Some domains benefit so evidently from graphs that the question is not if but when:

  • Drug Discovery, where molecules, targets, pathways and side effects are all interconnected
  • Content management, where articles refer to concepts, people, processes
  • Process knowledge, where best practices, guidelines, and how-tos contain implicit logic

The misconception

Misconception diagram

Most data treated as unstructured comes from structured sources:

  • Research papers have methodology, results, references
  • Reports have key figures, time periods, entities
  • Analytics have dimensions, metrics, segments
  • Interviews have questions, answers, speakers

We pour structured information into text, store it in documents and then try to extract structure again with Retrieval Augmented Generation. And when LLMs hallucinate, it's often because they lack the structured context to reason accurately.

Structured capture solves the problem at its root, not just the symptom.

The spectrum

Not all information can be structured meaningfully. Or the effort is disproportionate to the benefit.

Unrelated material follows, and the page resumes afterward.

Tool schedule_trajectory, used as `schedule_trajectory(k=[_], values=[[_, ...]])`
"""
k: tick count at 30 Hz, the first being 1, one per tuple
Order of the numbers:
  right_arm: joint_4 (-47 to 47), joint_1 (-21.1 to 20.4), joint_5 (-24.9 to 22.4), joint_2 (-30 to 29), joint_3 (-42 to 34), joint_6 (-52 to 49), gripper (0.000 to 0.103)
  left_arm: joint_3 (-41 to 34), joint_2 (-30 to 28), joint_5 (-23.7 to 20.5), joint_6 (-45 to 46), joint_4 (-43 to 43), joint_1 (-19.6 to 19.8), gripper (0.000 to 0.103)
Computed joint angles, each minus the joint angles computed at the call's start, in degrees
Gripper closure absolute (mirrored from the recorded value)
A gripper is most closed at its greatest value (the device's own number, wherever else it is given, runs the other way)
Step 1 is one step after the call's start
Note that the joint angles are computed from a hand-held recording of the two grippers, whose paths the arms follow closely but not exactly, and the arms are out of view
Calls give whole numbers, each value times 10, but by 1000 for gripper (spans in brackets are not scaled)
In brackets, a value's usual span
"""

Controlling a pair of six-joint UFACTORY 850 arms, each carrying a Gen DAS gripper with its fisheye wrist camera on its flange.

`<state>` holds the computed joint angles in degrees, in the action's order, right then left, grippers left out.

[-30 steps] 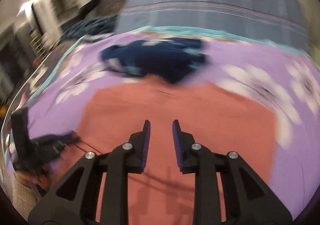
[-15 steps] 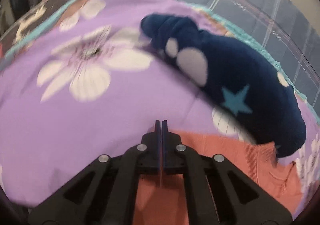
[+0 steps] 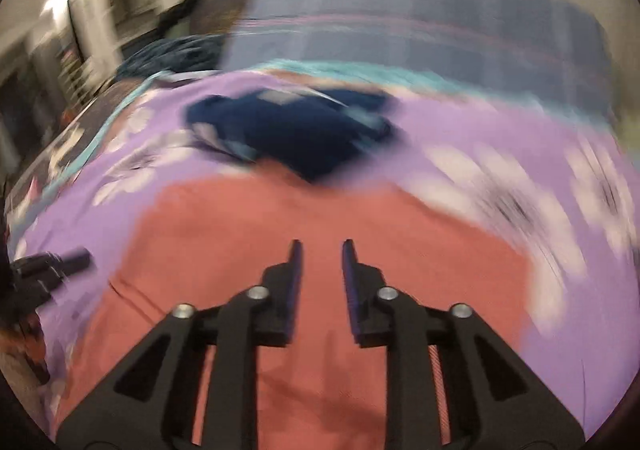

For example: Constructing a terrace as a sustainable land management practice involves information about the slope, orientation or length among other construction details. You could model each as separate attributes or entities that link to a step within a construction process. But if terrace construction is one of 200 concepts? A description stored within a string attribute attached to the step does the job. In contrast, if your database only contains terrace construction descriptions or is meant for robotics, the level of detail should certainly increase.

The granularity depends on requirements: What needs to be queryable? What only needs to be readable?

Granularity on demand
Full structure
Entities, relations,
attributes, constraints
Description as attribute
Free text as an
attribute of an entity
Queryable & machine-readable
Terrace
→ slope
15°
→ orientation
South-West
→ length
12m
Readable & contextual
The terrace is built at a 15° slope, oriented south-west, approx. 12m long. Particularly suited for orchards due to optimal sun exposure.

Modeling knowledge with hypergraphs

Simple triples subject, predicate, object do not do justice to reality.

Measure X was implemented by Organization Y in Project Z with Budget W and led to Result V.

Misconception diagram

Traditional graph databases still operate on low-level primitives: nodes and edges. A relationship is always binary, connects two things, nothing more. But reality is messier. A project involves a team, a budget, a deadline, and a client. A measure was implemented by an organization, in a project, with funding, and led to a result. Modeling this with binary edges requires artificial intermediate nodes, called reification, and the structure you wanted to capture gets buried in workarounds.

Hypergraphs solve this. Relations can connect any number of participants directly. They can carry their own attributes. And they can play roles in other relations: a contract isn't just a link between parties, it can itself be referenced by an amendment, a dispute, a renewal. No normalization. No joins. No artificial nodes. Just the structure as it actually exists.